● Assignment
The entries are to be returned exactly as written.

• • • • • • •

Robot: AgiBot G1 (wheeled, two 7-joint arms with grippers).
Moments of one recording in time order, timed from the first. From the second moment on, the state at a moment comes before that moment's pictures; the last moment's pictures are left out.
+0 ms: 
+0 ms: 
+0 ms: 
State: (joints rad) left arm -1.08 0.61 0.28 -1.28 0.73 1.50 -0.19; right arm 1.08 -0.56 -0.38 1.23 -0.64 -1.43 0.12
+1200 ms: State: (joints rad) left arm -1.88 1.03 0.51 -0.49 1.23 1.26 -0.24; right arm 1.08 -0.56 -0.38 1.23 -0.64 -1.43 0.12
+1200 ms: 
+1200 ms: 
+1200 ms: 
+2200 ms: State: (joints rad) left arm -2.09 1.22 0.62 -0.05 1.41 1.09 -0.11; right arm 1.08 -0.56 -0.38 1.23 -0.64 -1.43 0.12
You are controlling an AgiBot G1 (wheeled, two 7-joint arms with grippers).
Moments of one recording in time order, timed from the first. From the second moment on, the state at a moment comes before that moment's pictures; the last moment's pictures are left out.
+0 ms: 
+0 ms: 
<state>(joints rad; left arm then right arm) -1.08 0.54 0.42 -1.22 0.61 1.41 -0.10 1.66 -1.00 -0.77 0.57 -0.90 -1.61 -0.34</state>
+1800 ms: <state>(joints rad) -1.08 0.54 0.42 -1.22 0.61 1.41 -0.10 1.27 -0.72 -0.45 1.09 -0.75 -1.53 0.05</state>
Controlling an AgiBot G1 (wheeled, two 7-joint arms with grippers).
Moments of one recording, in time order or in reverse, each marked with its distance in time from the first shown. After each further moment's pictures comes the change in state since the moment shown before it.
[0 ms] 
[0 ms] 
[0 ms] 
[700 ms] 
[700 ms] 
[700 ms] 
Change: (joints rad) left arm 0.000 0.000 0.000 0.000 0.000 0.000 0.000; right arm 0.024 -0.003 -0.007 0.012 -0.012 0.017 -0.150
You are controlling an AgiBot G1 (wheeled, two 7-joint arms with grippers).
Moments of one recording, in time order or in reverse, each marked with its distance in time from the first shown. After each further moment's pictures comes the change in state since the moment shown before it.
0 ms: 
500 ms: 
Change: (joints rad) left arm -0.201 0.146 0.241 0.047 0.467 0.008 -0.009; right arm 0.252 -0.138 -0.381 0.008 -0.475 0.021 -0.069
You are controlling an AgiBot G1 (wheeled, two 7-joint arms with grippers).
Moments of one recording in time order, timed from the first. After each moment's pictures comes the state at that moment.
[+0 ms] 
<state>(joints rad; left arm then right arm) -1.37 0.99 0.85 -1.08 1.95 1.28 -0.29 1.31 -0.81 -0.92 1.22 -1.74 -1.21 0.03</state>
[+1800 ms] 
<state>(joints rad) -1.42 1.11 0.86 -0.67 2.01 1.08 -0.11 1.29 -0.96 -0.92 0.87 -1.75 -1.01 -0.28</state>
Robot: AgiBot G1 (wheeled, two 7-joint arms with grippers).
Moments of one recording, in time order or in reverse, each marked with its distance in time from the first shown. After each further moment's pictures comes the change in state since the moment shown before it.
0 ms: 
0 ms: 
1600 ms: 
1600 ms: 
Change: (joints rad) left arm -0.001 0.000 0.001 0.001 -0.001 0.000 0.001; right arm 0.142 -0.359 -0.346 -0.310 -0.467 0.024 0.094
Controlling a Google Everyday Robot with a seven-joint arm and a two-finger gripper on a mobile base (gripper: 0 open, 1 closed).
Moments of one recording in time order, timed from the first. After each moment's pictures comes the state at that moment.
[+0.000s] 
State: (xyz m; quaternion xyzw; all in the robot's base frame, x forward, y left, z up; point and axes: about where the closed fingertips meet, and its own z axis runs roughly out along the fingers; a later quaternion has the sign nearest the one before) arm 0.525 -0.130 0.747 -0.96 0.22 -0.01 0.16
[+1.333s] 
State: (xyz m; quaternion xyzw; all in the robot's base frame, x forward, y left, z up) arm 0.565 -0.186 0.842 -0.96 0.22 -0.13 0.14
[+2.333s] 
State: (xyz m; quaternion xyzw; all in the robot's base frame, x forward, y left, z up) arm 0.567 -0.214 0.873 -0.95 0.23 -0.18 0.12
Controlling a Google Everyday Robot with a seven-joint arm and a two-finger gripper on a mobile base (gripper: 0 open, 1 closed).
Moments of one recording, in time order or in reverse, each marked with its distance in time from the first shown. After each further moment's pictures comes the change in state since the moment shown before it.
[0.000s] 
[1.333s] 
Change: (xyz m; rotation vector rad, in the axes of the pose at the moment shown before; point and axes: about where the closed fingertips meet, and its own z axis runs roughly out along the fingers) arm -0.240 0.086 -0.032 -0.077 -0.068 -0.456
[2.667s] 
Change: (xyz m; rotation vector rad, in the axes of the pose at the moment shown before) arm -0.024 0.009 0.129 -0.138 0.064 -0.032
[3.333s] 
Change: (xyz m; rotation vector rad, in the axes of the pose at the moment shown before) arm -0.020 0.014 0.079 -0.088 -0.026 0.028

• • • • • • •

● Response
Robot: AgiBot G1 (wheeled, two 7-joint arms with grippers).
Moments of one recording in time order, timed from the first. From the second moment on, the state at a moment comes before that moment's pictures; the last moment's pictures are left out.
+0 ms: 
+0 ms: 
+0 ms: 
State: (joints rad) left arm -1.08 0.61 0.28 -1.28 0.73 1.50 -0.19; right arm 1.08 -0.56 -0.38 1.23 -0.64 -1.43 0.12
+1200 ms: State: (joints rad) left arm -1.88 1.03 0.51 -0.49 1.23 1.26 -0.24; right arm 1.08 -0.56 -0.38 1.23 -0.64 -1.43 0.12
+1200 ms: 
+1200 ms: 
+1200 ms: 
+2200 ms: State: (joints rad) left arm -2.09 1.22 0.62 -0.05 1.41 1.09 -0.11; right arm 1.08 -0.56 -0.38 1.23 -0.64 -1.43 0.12
You are controlling an AgiBot G1 (wheeled, two 7-joint arms with grippers).
Moments of one recording in time order, timed from the first. From the second moment on, the state at a moment comes before that moment's pictures; the last moment's pictures are left out.
+0 ms: 
+0 ms: 
<state>(joints rad; left arm then right arm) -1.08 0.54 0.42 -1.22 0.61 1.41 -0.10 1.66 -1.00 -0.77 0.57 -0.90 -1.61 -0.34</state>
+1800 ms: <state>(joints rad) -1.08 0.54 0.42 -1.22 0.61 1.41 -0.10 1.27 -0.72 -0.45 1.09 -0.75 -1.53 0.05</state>
Controlling an AgiBot G1 (wheeled, two 7-joint arms with grippers).
Moments of one recording, in time order or in reverse, each marked with its distance in time from the first shown. After each further moment's pictures comes the change in state since the moment shown before it.
[0 ms] 
[0 ms] 
[0 ms] 
[700 ms] 
[700 ms] 
[700 ms] 
Change: (joints rad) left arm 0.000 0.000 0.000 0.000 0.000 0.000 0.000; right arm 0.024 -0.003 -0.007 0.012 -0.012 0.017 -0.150
You are controlling an AgiBot G1 (wheeled, two 7-joint arms with grippers).
Moments of one recording, in time order or in reverse, each marked with its distance in time from the first shown. After each further moment's pictures comes the change in state since the moment shown before it.
0 ms: 
500 ms: 
Change: (joints rad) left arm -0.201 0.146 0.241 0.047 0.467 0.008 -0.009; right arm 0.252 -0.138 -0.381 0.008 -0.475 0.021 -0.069
You are controlling an AgiBot G1 (wheeled, two 7-joint arms with grippers).
Moments of one recording in time order, timed from the first. After each moment's pictures comes the state at that moment.
[+0 ms] 
<state>(joints rad; left arm then right arm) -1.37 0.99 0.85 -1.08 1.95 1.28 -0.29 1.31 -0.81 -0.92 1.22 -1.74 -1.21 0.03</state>
[+1800 ms] 
<state>(joints rad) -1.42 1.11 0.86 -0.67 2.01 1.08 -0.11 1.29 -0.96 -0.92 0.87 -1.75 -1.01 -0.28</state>
Robot: AgiBot G1 (wheeled, two 7-joint arms with grippers).
Moments of one recording, in time order or in reverse, each marked with its distance in time from the first shown. After each further moment's pictures comes the change in state since the moment shown before it.
0 ms: 
0 ms: 
1600 ms: 
1600 ms: 
Change: (joints rad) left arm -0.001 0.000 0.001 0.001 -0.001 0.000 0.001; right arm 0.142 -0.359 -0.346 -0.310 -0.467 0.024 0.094
Controlling a Google Everyday Robot with a seven-joint arm and a two-finger gripper on a mobile base (gripper: 0 open, 1 closed).
Moments of one recording in time order, timed from the first. After each moment's pictures comes the state at that moment.
[+0.000s] 
State: (xyz m; quaternion xyzw; all in the robot's base frame, x forward, y left, z up; point and axes: about where the closed fingertips meet, and its own z axis runs roughly out along the fingers; a later quaternion has the sign nearest the one before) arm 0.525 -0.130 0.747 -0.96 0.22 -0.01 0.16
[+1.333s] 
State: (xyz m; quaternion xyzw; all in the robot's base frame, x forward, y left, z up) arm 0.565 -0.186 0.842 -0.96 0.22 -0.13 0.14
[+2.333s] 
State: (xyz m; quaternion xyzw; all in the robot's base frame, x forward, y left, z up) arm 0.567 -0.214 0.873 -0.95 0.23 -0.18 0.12
Controlling a Google Everyday Robot with a seven-joint arm and a two-finger gripper on a mobile base (gripper: 0 open, 1 closed).
Moments of one recording, in time order or in reverse, each marked with its distance in time from the first shown. After each further moment's pictures comes the change in state since the moment shown before it.
[0.000s] 
[1.333s] 
Change: (xyz m; rotation vector rad, in the axes of the pose at the moment shown before; point and axes: about where the closed fingertips meet, and its own z axis runs roughly out along the fingers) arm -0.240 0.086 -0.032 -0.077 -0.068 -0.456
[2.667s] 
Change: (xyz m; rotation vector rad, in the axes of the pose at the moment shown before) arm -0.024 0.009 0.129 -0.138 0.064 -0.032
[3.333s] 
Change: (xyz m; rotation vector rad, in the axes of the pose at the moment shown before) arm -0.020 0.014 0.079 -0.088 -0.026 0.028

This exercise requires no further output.